## DIRECTIONS:
Write out every line of the material as it stands, apart from the pictures.

## INFORMATION SUPPLIED:
Segment Open

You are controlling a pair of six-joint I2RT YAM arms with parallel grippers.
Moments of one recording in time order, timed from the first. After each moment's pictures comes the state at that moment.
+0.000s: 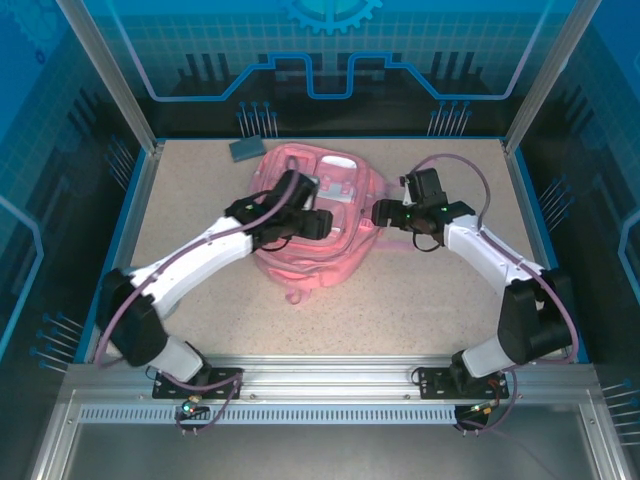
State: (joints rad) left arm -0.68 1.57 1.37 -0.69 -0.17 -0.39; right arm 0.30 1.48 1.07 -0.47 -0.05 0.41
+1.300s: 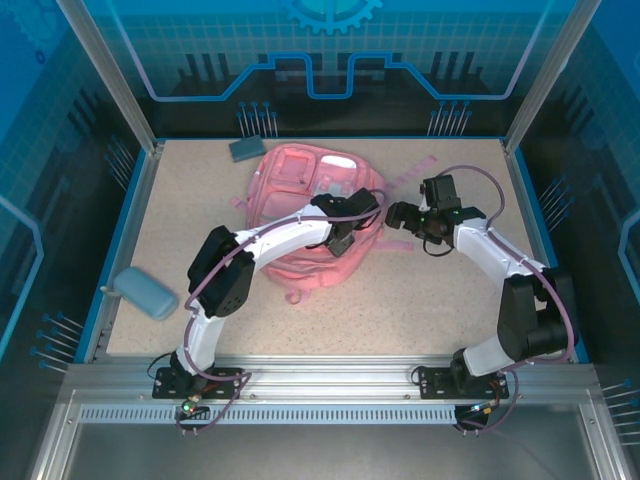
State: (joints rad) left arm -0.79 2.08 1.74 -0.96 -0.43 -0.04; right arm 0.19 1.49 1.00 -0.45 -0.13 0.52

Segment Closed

## SOLUTION BELOW:
You are controlling a pair of six-joint I2RT YAM arms with parallel grippers.
Moments of one recording in time order, timed from the first. After each moment's pictures comes the state at that moment.
+0.000s: 
State: (joints rad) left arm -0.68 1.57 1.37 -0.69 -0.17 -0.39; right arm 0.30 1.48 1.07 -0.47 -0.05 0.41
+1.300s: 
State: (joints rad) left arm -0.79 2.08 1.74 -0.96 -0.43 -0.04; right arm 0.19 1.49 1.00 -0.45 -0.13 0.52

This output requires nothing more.